Grand-papa est au ciel
Le deuil est, pour l'être humain, quelque chose d'infiniment cruel. Du jour au lendemain, la perte d'un parent, d'un ami ou d'un proche vient nous frapper de plein fouet laissant derrière elle rage, souffrance et incompréhension. C'est dans ces moments que l'on souhaiterait redevenir enfant.
Parce que pour un enfant, rien n'est compliqué. Minou a profité de sa dernière sortie pour prendre la poudre d'escampette? Il suffit d'expliquer le tout en inventant une histoire d'amour entre lui et la chatte du quatrième voisin, que tous deux ont décidé d'aménager ensemble pour fonder une famille, et le tour est joué. S'en suivra un petit chagrin qui sera vite estompé par l'achat d'un nouveau félin.
Toutefois, lorsque c'est un être cher qui disparaît du paysage, le défi est tout autre. Car un père, une mère ou un grand-papa, ça ne s'achète pas à l'animalerie du coin. On en a qu'un. C'est à ce moment que le ciel entre en jeu.
Qu'il soit digne des plus belles cartes postales ou prêt à nous déverser son fiel, le ciel revêt chez l'enfant un caractère des plus mystérieux. Par son inaccessibilité, mais aussi par son immensité. Voilà probablement la raison pour laquelle il devient un remède à tous les maux.
Pour la petite Marianne, qui a perdu son grand-père le 21 mars 2008, l'explication a résisté aux quatre saisons qui ont composé la dernière année. Trop malade pour demeurer auprès d'elle, son grand-papa habite maintenant une belle maison au ciel, en compagnie de tous les autres papis malades. Fin de la discussion.
Mais le jour viendra où l'enfant, que le temps aura transformé en un petit bout de femme, comprendra que le ciel n'était en fait qu'un subterfuge. Un gros «band aid» qui lui aura permis d'estomper en partie son chagrin, sans toutefois l'éliminer complètement. Puis le cœur de Marianne redeviendra gros.

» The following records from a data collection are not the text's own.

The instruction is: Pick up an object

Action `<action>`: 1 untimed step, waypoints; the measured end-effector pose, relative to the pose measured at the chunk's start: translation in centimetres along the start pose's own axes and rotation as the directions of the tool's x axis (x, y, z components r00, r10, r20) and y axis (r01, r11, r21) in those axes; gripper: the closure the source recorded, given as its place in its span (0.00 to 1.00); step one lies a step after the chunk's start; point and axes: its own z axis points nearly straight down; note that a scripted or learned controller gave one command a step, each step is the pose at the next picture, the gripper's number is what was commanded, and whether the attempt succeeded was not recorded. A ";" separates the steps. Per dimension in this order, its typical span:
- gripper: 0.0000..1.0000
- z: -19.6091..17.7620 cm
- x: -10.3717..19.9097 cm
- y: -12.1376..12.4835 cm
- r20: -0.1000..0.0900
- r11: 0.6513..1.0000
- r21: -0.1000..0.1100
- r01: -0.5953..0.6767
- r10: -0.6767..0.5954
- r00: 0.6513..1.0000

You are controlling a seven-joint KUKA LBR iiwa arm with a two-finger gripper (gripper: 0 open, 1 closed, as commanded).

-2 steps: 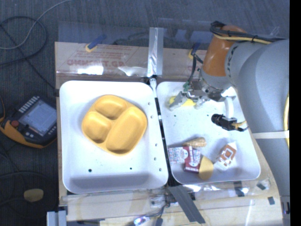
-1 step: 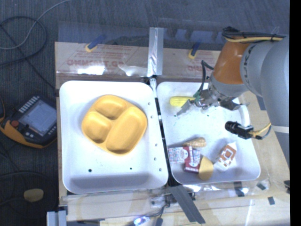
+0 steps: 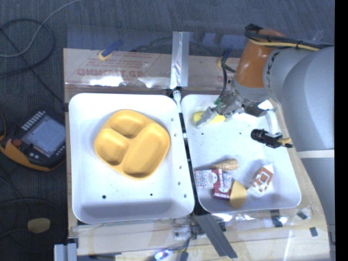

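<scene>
The gripper (image 3: 202, 118) is down in the right bin (image 3: 283, 170), jaws at a small yellow object (image 3: 213, 117) by the bin's far-left corner; whether they pinch it, I cannot tell. Toward the bin's near side lie a red-and-white packet (image 3: 211, 180) and a yellow wedge (image 3: 237, 194).

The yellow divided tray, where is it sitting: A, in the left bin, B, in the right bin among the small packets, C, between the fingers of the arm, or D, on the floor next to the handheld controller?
A: the yellow divided tray lies alone on the floor of the left bin, while the gripper is over the far end of the right bin.
</scene>
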 end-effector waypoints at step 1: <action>1.00 -0.7 -0.1 -0.3 0.000 1.000 0.009 0.000 0.000 1.000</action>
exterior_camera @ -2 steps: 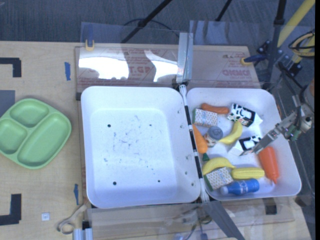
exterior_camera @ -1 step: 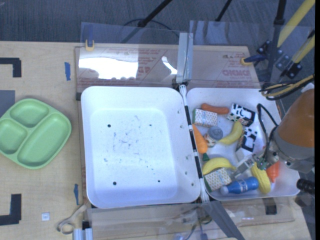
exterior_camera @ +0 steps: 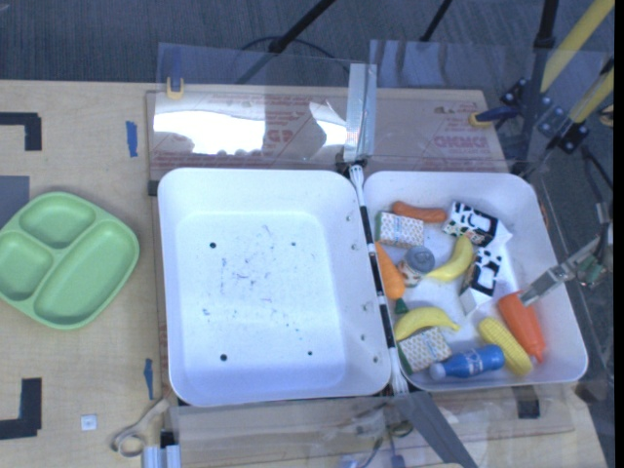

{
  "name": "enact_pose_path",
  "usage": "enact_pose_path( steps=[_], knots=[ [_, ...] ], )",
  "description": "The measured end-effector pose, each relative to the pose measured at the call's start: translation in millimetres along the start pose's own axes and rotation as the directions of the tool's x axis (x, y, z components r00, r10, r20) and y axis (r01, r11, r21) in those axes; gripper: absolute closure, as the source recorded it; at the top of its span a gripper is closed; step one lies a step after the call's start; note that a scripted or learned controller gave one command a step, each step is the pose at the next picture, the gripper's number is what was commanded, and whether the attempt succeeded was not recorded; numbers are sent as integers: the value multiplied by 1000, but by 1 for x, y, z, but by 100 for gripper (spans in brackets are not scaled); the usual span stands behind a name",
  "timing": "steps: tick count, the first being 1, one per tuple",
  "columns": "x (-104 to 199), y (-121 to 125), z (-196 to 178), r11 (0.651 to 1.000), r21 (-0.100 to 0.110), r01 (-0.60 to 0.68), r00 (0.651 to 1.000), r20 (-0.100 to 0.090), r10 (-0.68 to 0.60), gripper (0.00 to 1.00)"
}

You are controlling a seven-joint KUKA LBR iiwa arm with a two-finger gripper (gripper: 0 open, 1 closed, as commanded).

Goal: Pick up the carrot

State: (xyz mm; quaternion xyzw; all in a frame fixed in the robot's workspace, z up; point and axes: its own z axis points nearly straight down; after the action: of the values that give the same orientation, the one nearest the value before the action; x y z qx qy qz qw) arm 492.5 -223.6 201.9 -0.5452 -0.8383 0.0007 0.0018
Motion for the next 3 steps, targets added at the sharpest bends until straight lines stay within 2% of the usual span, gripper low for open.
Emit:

Néanmoins, elle comprendra. Elle comprendra pourquoi maman a parfois le trémolo dans la voix quand elle parle de grand-papa. Pourquoi le menton de grand-maman sautille lorsqu'elle est assise seule au bout de la table. Et pourquoi son parrain, chez qui elle va faire dodo de temps en temps, a autant de photos accrochées sur les murs.
En apprenant le départ de Guy Laliberté, qui s'envolera vers la station spatiale le 30 septembre prochain, plusieurs ont certainement ressenti un soupçon de jalousie. Certains pour des raisons pécuniaires, d'autres parce que fondateur du Cirque du soleil traversera ce fameux ciel. Celui aux milles étoiles qui se veulent, selon les croyances, autant d'yeux de personnes disparues veillant sur chacun de nous.
Au rythme où évoluent les choses, il n'est pas interdit de penser que de tels voyages deviendront chose courante d'ici quelques décennies. Que n'importe quel quidam pourra aller passer un week-end là-haut, dans une ville construite sur mesure pour accueillir les êtres humains.
À ce moment bien précis, la phrase «grand-papa est au ciel» deviendra moribonde. Ne reste plus qu'à souhaiter qu'en regardant vers l'infini, la petite Marianne alors devenue femme fera toute la différence entre le mensonge et la demi-vérité. Une demi-vérité qui aura permis à son grand-papa de poursuivre sa vie bien blotti dans son petit cœur d'enfant.